Rogers spoke with Brady earlier on Friday.

“We prayed and the kids are praying for him,” Rogers said. “I told Josh it isn’t just about the game. He’s going to learn some life lessons from this because he’s going to go through stuff like this in life.”

What’s Brady’s best hope for this season?

“I want to get back out there and play as soon as possible,” he said.

Meanwhile, as the Seahawks battled the Panthers to a scoreless tie, Brady did the only thing he could – support his teammates.

Tyner decked out in gray: Rams coach Wayne Turner got the jump on Tennessee in the team’s game against Bradley Central.

The Rams came out in smoky gray uniforms for the first time, having ditched their usual maroon-and-gold uniforms that have been worn for years.

The switch is a result of Tyner’s game against Red Bank last October.

“The kids had been wanting black jerseys,” Turner said as the Rams stretched on the sideline. “I told them that if they beat Red Bank we’d check into getting black jerseys.”

The Rams throttled the Lions, 30-14, securing a spot in the Class 2A playoffs.

“The next day Mark Howard, a Riddell sales rep, was at the school and I asked him about some black jerseys. He pulls out this gray jersey and the kids saw it and loved it. I liked it too. We went with the gray uniform.”

Tyner’s players were upbeat about breaking out the new uniforms on Friday.

“They’re tickled to death,” Tuner said. “They wanted to wear the full uniform to school today, but I told them they couldn’t do that.”

As for getting the jump on Tennessee, which will wear smoky gray uniforms for the first time – and only time this season – in an undetermined home game this season, Turner said, “Yeah, they called me for the specs on ours.”

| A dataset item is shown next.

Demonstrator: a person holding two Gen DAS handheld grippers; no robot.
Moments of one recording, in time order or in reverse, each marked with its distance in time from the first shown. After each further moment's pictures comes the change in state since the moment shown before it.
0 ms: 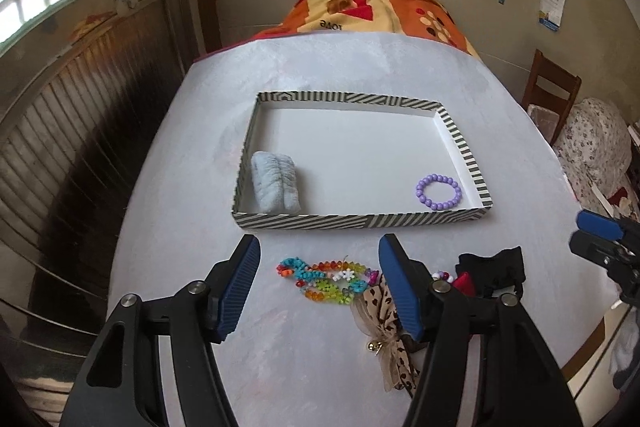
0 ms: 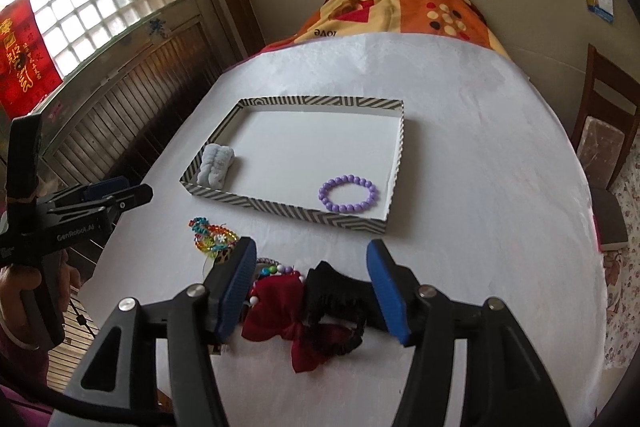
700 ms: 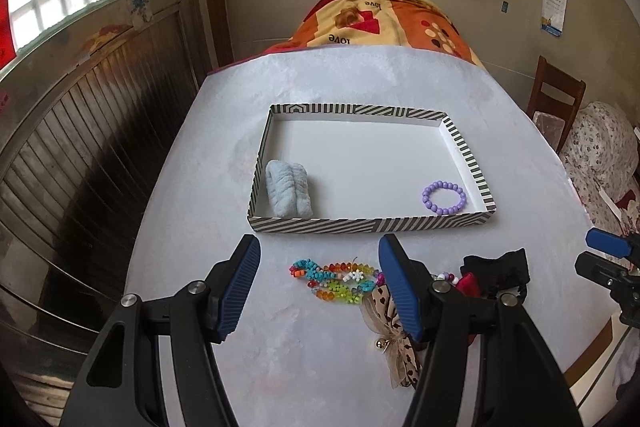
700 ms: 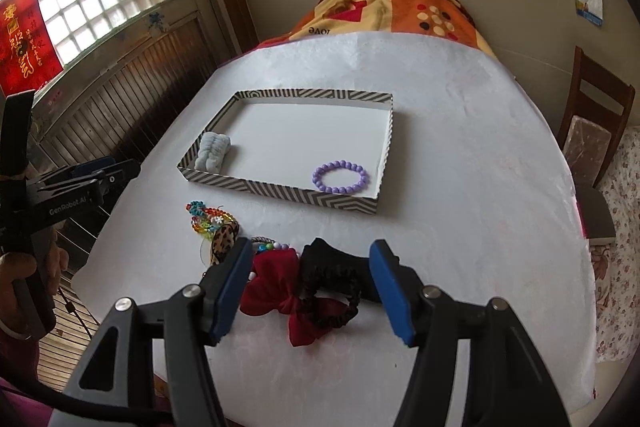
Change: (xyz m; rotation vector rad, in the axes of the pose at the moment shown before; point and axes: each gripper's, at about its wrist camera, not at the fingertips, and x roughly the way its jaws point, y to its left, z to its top) left arm -0.016 0.001 -0.007 0.003 -0.046 0.029; right arm -0.015 0.006 -0.018 -0.002 0.006 -0.036
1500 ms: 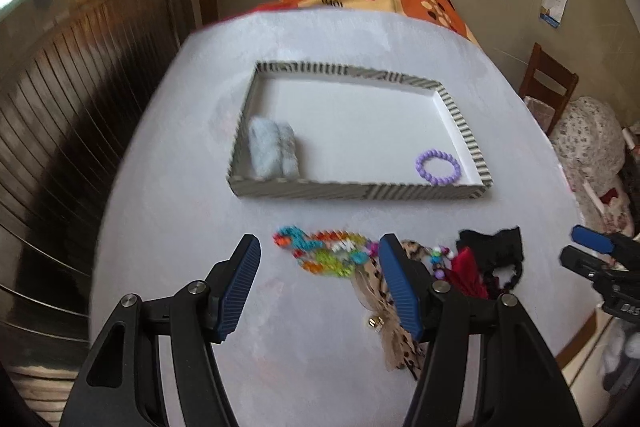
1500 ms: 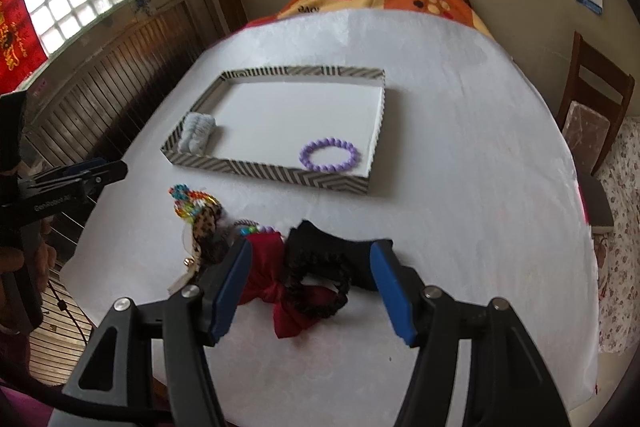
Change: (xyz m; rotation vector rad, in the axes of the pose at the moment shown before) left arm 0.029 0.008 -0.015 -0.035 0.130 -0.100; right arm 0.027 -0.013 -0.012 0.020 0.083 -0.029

Turner broke into a laugh and went about directing the stretching session.

Bradley Central beat Tyner, 7-0, when quarterback Brett Standifer, a transfer from Soddy-Daisy, hit wide receiver Dee Crisp on a 24-yard touchdown strike.

In that game, the Bears’ senior safety Baylor Terrell intercepted two passes.

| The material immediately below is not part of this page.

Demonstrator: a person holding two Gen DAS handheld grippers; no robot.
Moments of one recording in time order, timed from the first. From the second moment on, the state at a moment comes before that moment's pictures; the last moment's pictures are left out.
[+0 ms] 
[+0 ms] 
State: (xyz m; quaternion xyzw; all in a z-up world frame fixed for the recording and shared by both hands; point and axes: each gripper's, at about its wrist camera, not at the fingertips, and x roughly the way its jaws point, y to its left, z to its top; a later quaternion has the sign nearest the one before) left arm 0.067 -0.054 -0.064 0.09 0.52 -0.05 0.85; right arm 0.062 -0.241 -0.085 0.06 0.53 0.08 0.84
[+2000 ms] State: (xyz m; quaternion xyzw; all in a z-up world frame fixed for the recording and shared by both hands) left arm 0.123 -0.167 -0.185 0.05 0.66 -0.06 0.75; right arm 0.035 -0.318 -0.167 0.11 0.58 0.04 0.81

“I’m glad to have the ability to play like I did tonight,” Terrell said. “I didn’t have any interceptions last season because I didn’t play much defense. I started as a slot back and tailback. I want to give everything I have on every play. That’s the key for me.”

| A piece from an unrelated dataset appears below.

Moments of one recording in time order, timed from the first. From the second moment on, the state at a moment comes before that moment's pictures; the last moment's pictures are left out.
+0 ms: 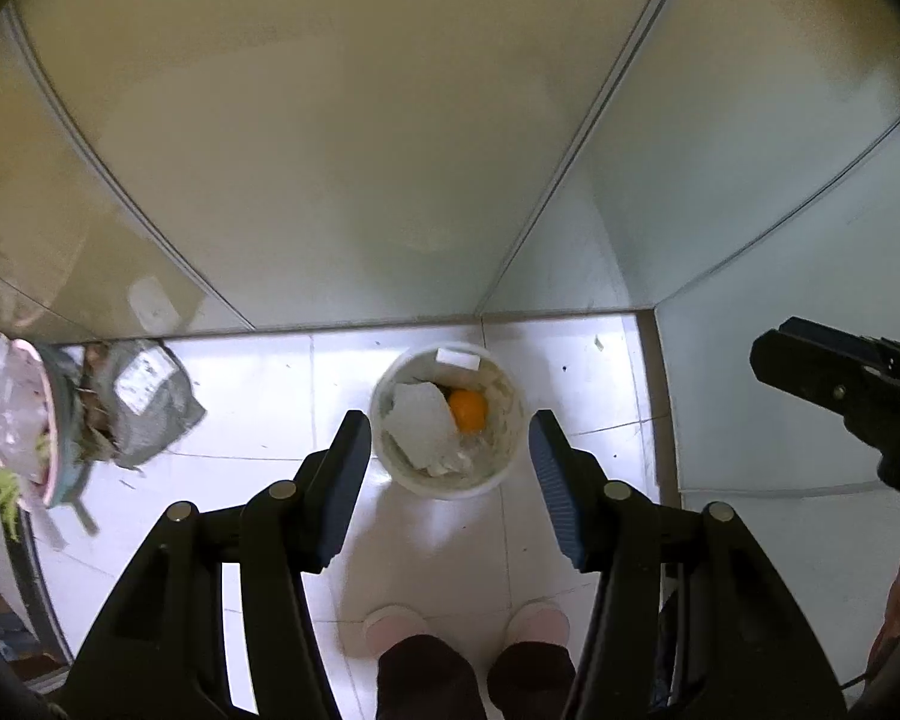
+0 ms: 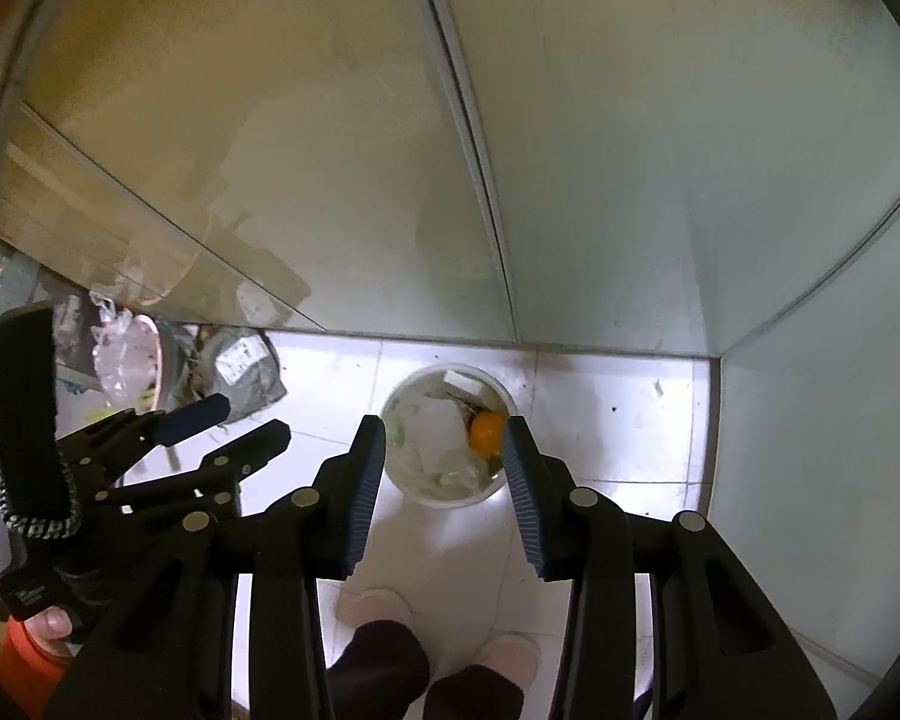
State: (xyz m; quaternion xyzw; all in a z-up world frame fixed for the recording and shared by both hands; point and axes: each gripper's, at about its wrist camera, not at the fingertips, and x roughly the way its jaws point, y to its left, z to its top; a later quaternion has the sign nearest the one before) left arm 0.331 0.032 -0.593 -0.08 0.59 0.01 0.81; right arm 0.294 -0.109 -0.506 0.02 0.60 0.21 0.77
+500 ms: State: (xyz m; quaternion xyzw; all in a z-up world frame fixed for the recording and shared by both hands) left arm 0.300 0.058 -0.302 -0.08 0.48 0.01 0.87; right arm 0.280 -0.109 -0.252 0.02 0.53 0.22 0.82
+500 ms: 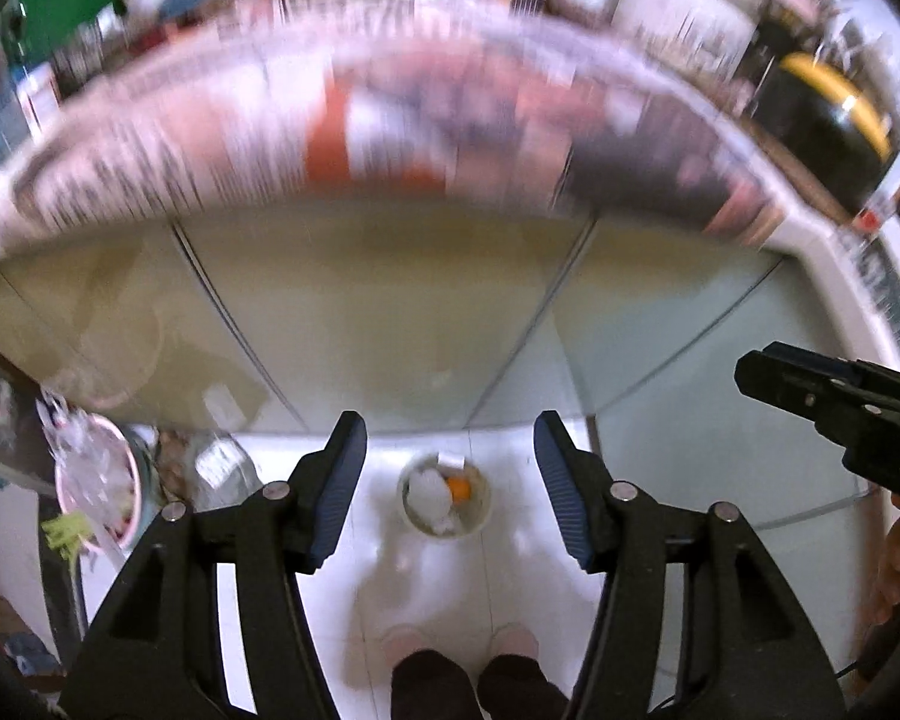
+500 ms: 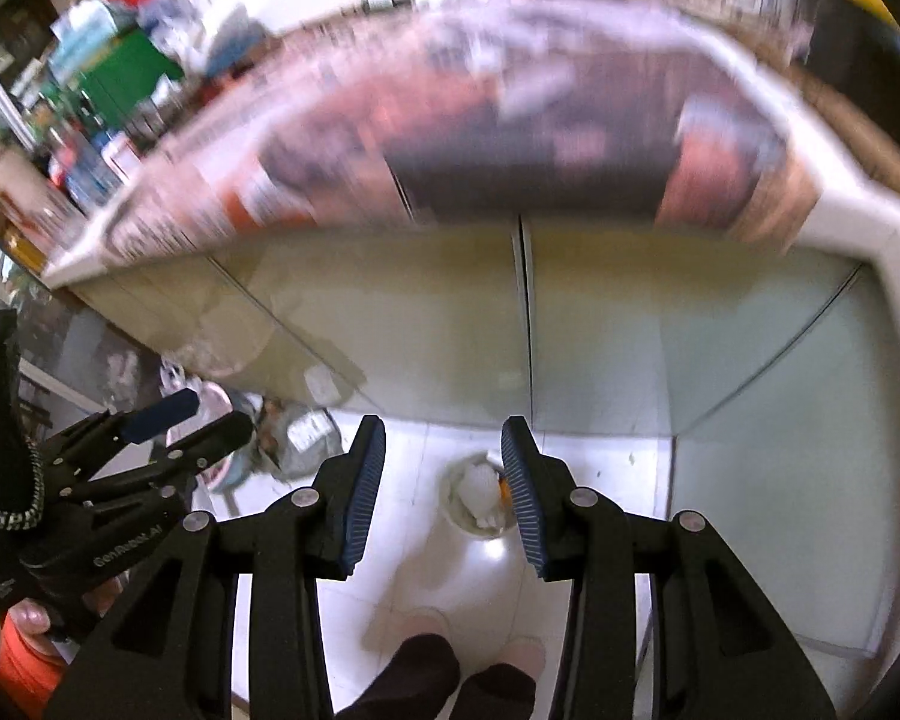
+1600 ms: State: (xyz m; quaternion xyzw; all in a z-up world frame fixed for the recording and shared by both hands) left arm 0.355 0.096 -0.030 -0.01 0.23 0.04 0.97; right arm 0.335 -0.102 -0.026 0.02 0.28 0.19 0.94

Herink, Jones in mid-season form: Cleveland’s talented quarterback Austin Herink and wide receiver D.J. Jones, both seniors, hooked up on a 79-yard touchdown strike in a 14-0 win over Boyd-Buchanan.

“It was fun,” Herink said. “It’s such a short period of time that it probably makes us play harder. It was good to see new competition. We’ve already started preparing for McCallie and didn’t spend much time on Boyd-Buchanan. We adjusted and it was a good night.”

Cleveland opens the season on Thursday, hosting McCallie at 7:30 p.m.

Herink, one of the top-rated quarterbacks in the area, completed 4-of-5 passes for 120 yards.

“I like playing against competition we don’t usually see,” said Jones, who also had an interception. “Austin and me have been together all through high school – he went to Cleveland Middle and I went to Ocoee Middle – and we feel real comfortable with each other now. He’ll put the ball in the right spot and I’ll go get it.”

The Blue Raiders’ other score came on a 30-yard run by Raekwon Bunion.

Attention-grabbing tackle: McCallie’s senior defensive back C.J. Fritz’s jaw-jarring hit against a Signal Mountain player brought loud oohs and aahs from the fans.

Fans could easily hear the impact in the mostly empty stadium. They could almost feel it.

“That felt real good,” Fritz said. “I got a clear shot. We didn’t do so well early, but played well toward the end. It was good experience for us.”

Defensive back Myles Patton also blasted an Eagles runner a few moments before Fritz’s sledgehammer strike.

The Blue Tornado’s Paul Silverblatt broke a long run for the game’s only touchdown.

Silverblatt’s teammate, Javaughn Craig also had a touchdown run on the final play that was negated by a penalty.